“What else could have been?” she groaned. “Naught else—naught else. ’Twas a trick—a trick of Fate to ruin me for my punishment.”
When she had gone forth it had been with no hope in her breast that her wit might devise a way to free herself from the thing which so beset her, for she had no weak fancies that there dwelt in this base soul any germ of honour which might lead it to relenting. As she had sat in her dark room at night, crouched upon the floor, and clenching her hands, as the mad thoughts went whirling through her brain, she had stared her Fate in the face and known all its awfulness. Before her lay the rapture of a great, sweet, honourable passion, a high and noble life lived in such bliss as rarely fell to lot of woman—on this one man she knew that she could lavish all the splendour of her nature, and make his life a heaven, as hers would be. Behind her lay the mad, uncared-for years, and one black memory blighting all to come, though ’twould have been but a black memory with no power to blight if the heaven of love had not so opened to her and with its light cast all else into shadow.
“If ’twere not love,” she cried—“if ’twere but ambition, I could defy it to the last; but ’tis love—love—love, and it will kill me to forego it.”
Even as she moaned the words she heard hoof beats near her, and a horseman leaped the hedge and was at her side.

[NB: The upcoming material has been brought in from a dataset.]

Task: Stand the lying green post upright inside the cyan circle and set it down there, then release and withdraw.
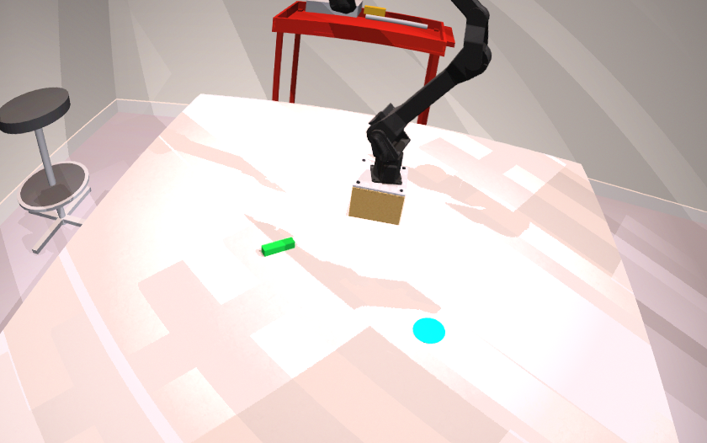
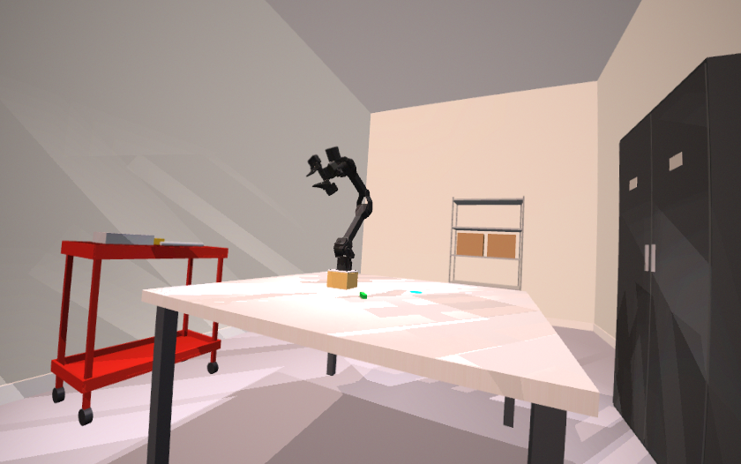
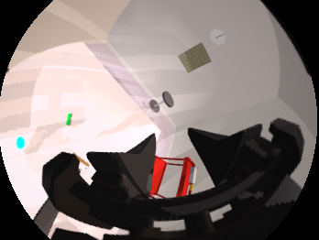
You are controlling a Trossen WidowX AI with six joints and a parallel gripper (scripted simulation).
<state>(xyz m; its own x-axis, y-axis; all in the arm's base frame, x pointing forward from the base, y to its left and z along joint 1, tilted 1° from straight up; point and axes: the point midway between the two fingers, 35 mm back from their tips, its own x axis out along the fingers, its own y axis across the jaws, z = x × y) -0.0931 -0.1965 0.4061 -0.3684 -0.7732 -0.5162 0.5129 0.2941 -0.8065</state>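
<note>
Right now the green post is 46 cm below my gripper tip, 27 cm ahead of it and 1 cm to the left of it. From my gripper tip the other things lie so: cyan circle 47 cm below, 46 cm ahead, 28 cm to the left.
</note>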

She set her teeth, and turning, stared into John Oxon’s face.
“Did you think I would not follow you?” he asked.
“No,” she answered.
“I have followed you at a distance hitherto,” he said; “now I shall follow close.”
She did not speak, but galloped on.
“Think you you can outride me?” he said grimly, quickening his steed’s pace. “I go with your ladyship to your own house. For fear of scandal you have not openly rebuffed me previous to this time; for a like reason you will not order your lacqueys to shut your door when I enter it with you.”
My Lady Dunstanwolde turned to gaze at him again. The sun shone on his bright falling locks and his blue eyes as she had seen it shine in days which seemed so strangely long passed by, though they were not five years agone.
“’Tis strange,” she said, with a measure of wonder, “to live and be so black a devil.”
“Bah! my lady,” he said, “these are fine words—and fine words do not hold between us. Let us leave them. I would escort you home, and speak to you in private.” There was that in his mocking that was madness to her, and made her sick and dizzy with the boiling of the blood which surged to her brain. The fury of passion which had been a terror to all about her when she had been a child was upon her once more, and though she had thought herself freed from its dominion, she knew it again and all it meant. She felt the thundering beat in her side, the hot flood leaping to her cheek, the flame burning her eyes themselves as if fire was within them. Had he been other than he was, her face itself would have been a warning. But he pressed her hard. As he would have slunk away a beaten cur if she had held the victory in her hands, so feeling that the power was his, he exulted over the despairing frenzy which was in her look.